KCB, the country’s largest bank by assets, is the latest to launch its paybill number, which it claims has zero transaction fees. Equity Bank’s paybill number has already been a major rival to Safaricom’s till number in the market, earning the lender massive revenues in fees. But it also charges less than Safaricom.
“The key downside for payment using telcos has been the cost despite the convenience. Banks are starting to catch up to get into the game. When you are a follower in innovation and need to build some sort of scale, pricing is an important lever,” says Eric Musau, a financial analyst who heads upmarket research at Standard Investment Bank in Nairobi.
Despite the relatively higher costs on the telcos’ mobile money platforms, the battle for dominance in the mobile payments market may have taken a new turn after the Central Bank of Kenya (CBK) allowed Safaricom and Airtel to increase the daily transaction limits on their mobile money platforms to Sh500,000, strengthening their ability to compete with commercial banks in the lucrative digital payments market.

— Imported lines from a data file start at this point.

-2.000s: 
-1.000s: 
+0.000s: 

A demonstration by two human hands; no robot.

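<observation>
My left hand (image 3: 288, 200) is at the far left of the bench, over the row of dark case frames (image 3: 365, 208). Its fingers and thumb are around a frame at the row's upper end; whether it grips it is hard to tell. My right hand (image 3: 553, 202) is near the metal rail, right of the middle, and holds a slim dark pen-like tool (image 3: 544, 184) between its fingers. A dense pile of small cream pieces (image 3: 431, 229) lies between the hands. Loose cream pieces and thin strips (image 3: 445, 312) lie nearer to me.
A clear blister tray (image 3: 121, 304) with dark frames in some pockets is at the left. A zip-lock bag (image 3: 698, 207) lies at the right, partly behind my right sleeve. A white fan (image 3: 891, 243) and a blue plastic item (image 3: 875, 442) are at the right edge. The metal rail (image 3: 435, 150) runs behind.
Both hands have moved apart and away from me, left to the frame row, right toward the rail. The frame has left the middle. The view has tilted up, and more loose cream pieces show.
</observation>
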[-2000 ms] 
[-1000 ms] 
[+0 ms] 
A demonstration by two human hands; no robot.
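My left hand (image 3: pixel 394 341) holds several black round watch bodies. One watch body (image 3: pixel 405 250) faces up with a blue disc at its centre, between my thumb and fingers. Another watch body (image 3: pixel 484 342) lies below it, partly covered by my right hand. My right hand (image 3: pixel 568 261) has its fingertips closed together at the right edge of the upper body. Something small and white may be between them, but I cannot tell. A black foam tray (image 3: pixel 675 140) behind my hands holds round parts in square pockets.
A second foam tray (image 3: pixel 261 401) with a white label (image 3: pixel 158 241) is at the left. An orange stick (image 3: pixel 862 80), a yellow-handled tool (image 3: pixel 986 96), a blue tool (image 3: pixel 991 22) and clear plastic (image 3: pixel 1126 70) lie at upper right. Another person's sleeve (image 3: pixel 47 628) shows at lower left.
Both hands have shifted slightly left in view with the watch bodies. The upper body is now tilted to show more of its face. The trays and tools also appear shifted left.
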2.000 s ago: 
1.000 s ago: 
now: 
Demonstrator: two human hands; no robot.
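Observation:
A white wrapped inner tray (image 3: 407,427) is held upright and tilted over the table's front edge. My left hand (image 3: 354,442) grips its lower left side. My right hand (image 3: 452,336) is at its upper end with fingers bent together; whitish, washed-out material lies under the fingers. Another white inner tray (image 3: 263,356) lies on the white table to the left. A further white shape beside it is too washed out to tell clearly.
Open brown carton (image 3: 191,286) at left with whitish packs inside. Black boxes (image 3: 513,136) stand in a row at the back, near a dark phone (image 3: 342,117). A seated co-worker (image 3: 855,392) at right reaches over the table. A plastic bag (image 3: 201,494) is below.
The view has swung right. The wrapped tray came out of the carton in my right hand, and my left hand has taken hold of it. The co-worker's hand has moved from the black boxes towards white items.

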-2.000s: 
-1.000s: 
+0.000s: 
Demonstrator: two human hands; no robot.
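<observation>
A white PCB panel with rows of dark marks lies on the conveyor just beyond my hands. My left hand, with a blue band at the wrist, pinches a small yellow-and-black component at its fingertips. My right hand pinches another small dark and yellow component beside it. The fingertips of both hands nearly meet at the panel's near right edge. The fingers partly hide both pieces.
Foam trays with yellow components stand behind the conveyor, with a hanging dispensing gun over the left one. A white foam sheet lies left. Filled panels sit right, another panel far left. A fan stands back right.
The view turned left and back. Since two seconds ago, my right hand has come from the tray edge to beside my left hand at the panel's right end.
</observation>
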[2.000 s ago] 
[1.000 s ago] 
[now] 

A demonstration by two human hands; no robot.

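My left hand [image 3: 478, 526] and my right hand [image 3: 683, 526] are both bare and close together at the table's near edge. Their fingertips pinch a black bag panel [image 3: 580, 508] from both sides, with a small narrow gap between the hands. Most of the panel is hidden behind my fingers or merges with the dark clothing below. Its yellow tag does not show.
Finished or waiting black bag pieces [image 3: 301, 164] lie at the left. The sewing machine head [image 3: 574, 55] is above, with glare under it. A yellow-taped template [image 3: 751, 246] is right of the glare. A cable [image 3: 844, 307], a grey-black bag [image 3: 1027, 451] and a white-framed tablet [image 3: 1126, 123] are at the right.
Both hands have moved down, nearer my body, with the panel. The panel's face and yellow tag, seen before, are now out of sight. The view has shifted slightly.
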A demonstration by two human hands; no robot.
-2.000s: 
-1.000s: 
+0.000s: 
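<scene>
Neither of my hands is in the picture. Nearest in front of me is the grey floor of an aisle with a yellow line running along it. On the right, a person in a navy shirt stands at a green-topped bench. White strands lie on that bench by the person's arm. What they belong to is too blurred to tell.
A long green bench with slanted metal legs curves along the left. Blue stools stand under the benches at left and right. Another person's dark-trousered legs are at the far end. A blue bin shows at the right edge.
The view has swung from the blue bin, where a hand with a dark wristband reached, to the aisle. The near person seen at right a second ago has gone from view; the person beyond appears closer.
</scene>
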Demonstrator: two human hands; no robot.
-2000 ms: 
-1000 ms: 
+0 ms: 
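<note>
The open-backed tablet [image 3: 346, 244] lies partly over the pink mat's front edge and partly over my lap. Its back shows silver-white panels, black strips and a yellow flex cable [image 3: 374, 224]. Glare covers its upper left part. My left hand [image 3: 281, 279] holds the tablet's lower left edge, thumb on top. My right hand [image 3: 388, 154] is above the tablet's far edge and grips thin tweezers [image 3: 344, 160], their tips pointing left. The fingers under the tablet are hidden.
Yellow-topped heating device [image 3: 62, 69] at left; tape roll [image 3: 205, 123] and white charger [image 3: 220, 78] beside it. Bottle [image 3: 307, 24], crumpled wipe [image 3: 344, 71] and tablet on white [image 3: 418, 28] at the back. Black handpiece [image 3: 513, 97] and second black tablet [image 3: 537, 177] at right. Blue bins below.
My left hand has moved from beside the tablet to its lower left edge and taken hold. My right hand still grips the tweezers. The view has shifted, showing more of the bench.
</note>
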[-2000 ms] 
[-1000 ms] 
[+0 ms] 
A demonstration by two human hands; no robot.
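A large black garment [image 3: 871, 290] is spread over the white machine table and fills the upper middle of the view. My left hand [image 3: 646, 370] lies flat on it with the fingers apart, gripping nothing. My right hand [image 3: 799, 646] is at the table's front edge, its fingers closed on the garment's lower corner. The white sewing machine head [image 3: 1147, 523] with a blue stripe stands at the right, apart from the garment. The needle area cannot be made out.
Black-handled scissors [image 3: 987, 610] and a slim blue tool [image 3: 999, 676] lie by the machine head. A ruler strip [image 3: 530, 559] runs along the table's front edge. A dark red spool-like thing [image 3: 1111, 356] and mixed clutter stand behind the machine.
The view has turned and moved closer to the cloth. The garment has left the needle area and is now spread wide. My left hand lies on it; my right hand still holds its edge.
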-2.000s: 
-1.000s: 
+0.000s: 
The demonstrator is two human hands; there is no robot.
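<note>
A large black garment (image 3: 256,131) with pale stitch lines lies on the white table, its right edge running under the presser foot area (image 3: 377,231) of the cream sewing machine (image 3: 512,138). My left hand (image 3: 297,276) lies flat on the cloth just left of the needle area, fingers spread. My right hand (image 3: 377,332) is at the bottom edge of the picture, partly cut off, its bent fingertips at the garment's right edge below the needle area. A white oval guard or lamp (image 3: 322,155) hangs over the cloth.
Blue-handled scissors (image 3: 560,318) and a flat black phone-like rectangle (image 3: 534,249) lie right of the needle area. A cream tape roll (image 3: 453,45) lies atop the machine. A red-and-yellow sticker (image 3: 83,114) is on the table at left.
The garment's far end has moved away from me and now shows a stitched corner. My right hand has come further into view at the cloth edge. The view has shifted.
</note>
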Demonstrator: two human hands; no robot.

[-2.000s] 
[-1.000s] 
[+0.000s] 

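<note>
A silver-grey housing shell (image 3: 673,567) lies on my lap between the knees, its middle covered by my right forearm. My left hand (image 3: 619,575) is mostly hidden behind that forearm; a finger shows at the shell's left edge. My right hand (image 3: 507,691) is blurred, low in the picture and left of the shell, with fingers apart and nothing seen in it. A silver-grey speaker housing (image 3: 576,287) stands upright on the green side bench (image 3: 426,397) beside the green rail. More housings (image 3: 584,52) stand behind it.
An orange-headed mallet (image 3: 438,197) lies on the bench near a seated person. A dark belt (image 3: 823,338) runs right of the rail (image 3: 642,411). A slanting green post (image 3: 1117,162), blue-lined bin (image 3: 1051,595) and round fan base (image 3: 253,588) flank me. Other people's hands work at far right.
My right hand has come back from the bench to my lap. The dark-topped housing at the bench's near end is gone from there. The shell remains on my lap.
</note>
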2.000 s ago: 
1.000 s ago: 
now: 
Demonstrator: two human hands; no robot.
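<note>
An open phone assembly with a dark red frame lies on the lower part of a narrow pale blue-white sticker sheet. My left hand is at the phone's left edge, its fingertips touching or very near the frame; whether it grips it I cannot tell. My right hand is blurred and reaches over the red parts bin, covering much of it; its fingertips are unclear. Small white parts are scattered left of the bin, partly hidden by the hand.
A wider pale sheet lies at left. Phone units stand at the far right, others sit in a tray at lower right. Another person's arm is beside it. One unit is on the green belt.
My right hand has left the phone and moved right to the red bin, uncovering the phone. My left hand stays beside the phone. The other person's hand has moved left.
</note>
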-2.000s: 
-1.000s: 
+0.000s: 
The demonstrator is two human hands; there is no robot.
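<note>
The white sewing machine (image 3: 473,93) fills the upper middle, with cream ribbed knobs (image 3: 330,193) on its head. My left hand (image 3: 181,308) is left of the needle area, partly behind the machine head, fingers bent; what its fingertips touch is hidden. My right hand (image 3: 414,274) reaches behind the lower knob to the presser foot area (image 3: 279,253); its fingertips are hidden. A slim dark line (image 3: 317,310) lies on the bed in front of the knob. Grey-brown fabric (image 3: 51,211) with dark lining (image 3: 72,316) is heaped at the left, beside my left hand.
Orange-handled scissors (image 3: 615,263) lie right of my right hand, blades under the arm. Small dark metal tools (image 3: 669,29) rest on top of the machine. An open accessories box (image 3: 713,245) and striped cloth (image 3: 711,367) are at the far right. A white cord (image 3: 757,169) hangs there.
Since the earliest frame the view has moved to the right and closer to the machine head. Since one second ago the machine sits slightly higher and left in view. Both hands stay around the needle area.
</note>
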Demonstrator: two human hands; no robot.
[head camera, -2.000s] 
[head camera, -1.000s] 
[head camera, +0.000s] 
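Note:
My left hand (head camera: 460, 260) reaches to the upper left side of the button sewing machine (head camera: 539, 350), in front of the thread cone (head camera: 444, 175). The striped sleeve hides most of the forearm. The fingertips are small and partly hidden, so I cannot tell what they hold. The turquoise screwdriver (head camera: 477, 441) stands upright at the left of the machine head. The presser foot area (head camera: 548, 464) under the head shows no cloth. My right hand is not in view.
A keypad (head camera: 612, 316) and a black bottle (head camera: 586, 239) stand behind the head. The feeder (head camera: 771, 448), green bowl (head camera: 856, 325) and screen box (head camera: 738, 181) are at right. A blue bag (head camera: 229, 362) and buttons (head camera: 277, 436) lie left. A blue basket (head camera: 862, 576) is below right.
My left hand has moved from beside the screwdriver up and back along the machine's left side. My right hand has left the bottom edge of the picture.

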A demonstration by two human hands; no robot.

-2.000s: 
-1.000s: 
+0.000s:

Individuals and businesses will also be allowed to hold half a million shillings in their telco wallets as mobile money evolves from person-to-person payments to an e-commerce tool. Previously, users were allowed to hold up to Sh300,000 in their wallets.
“The underlying ecosystem of Mpesa is very strong. If you see the volumes, they are growing 32.0 percent, value is growing 32.0 percent. The number of transactions per customer per month is growing by 16.0 percent and this means that customers are finding more and more use cases for them to use Mpesa. So, I am not at all worried about the Mpesa business,” says Dilip Pal.
The apex bank, CBK, expects mobile money to continue to consolidate its position as a fast-growing alternative to cash and traditional electronic payments such as cheques in Kenya’s payments ecosystem.
“The volume and value of cheques continues to decline relative to the size of the economy, as individuals and businesses increasingly use other electronic payment instruments such as the Kenya Electronic Payments Settlement System and mobile money.
In 2010, the value of cheques was Sh1.8 trillion or 57 per cent of GDP. This has steadily declined to the current level of 22 per cent in 2021,” the CBK said.